Ecks, sounds like you're on top of things. I still have two tricks up my sleeve for VB: 1) Tenacity (mesotrione) + NIS; 2) Atrazine at max rate + MSO.

Greendoc, I'm curious what you think of the above battle plan. Would not spray at temps above 85.


----------



## Greendoc (Mar 24, 2018)

How does your SA take the Tenacity? Last time I applied 4 oz Tenacity to SA, it turned white for a month but did not die. Because you can, a real torch of an application would be Tenacity at 4 oz per acre equivalent + a half dose of Atrazine applied with Methylated Seed Oil. Of course, test this out where your neighbors and wife will not see it. You see, when Atrazine or Simazine is combined with Tenacity, the effect of the Tenacity is amplified. Kills stuff dead, but I would evaluate how well the SA tolerates it before going end to end with it. I know that combination destroys Crabgrass, Goosegrass, and Poa.


----------



## pintail45 (Apr 26, 2018)

My SA has never seen mesotrione so I really don't know. Will have to try it on a test plot after I finish my bermuda control trials.
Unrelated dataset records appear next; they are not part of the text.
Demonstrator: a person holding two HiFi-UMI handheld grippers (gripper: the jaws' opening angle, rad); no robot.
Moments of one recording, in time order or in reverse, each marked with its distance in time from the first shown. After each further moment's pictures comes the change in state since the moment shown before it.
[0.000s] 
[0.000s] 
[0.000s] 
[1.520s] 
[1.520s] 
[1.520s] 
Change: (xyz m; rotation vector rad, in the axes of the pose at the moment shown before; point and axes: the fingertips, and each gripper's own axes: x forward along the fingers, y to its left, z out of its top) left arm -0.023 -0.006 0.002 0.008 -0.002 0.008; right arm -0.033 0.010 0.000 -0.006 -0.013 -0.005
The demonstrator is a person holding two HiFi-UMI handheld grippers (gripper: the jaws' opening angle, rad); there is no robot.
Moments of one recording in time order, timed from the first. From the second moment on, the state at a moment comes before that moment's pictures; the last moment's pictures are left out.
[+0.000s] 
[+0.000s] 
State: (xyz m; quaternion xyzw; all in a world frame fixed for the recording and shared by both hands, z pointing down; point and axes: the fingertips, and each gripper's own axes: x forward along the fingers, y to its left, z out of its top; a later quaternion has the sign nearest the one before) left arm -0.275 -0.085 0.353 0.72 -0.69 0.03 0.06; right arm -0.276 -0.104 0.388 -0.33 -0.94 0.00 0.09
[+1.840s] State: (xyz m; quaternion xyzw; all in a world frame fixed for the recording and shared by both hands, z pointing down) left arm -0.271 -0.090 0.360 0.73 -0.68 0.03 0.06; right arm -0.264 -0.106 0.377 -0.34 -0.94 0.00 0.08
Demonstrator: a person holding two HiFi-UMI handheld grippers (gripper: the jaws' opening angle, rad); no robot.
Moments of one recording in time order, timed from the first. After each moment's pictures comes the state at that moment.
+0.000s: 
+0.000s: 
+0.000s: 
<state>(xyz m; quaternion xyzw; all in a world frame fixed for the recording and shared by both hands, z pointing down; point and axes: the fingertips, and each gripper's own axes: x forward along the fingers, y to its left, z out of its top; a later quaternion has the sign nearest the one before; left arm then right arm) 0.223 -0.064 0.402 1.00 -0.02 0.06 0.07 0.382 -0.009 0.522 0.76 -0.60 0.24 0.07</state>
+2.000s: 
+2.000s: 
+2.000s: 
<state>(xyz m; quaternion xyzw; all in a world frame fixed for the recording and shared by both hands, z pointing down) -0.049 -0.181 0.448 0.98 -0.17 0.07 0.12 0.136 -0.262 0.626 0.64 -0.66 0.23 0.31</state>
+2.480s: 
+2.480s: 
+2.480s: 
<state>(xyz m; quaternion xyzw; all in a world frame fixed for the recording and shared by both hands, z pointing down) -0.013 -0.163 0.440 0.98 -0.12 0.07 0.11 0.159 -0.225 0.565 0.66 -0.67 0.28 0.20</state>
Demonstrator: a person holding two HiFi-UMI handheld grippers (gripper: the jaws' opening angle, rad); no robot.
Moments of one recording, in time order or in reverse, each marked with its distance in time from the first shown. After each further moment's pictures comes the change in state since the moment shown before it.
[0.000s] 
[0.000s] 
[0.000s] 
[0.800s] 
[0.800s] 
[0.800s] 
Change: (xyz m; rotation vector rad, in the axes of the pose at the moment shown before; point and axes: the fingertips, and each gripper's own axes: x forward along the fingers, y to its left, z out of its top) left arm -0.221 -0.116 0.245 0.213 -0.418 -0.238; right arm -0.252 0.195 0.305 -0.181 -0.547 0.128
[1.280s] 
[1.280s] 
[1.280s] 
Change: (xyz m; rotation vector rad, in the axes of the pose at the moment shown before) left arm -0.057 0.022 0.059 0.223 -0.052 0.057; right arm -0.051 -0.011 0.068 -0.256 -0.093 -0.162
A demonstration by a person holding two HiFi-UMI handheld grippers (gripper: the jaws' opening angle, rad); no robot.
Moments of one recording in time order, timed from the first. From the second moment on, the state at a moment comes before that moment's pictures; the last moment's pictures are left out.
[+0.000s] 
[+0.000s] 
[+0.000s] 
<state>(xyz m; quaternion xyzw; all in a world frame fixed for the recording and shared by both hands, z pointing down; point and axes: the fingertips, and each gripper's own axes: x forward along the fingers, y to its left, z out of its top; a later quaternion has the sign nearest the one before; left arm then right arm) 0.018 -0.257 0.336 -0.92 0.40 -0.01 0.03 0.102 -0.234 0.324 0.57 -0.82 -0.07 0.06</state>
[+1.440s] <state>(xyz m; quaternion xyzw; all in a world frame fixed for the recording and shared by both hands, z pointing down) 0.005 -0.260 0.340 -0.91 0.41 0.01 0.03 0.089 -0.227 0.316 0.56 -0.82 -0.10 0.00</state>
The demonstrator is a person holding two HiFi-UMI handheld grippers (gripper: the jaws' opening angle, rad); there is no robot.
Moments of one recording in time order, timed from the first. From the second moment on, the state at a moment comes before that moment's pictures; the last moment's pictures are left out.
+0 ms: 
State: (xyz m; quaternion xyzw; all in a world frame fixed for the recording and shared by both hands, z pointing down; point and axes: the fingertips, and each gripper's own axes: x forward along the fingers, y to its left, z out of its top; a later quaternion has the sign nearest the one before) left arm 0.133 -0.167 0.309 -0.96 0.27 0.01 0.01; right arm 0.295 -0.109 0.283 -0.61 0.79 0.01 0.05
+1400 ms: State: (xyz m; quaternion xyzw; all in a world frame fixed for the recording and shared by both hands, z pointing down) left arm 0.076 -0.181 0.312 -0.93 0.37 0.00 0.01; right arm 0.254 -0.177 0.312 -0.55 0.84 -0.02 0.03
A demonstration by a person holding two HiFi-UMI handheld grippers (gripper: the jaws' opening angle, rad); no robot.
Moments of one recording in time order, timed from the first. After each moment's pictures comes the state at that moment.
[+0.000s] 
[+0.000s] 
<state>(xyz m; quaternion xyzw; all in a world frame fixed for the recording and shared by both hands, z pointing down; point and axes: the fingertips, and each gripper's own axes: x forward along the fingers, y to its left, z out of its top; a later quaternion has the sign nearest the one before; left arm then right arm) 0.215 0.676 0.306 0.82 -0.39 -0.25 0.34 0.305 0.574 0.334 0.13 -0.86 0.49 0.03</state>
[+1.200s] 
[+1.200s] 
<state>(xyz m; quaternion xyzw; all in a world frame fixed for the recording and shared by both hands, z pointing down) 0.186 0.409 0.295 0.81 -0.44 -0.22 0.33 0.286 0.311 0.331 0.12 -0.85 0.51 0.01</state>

That's a story for another thread but I'm currently experimenting with ethofumesate + half rate atrazine + MSO.


----------



## Ecks from Tex (Apr 26, 2018)

pintail45 said:


> Ecks, sounds like you're on top of things. I still have two tricks up my sleeve for VB: 1) Tenacity (mesotrione) + NIS; 2) Atrazine at max rate + MSO.
> 
> Greendoc, I'm curious what you think of the above battle plan. Would not spray at temps above 85.


Thanks, I'm going to look into those. I'm just worried it's going to hit my SA hard. Honestly if you're careful, keep a water hose nearby, I've seen some positive results from just burning the weed and letting the SA grow back in its place.


----------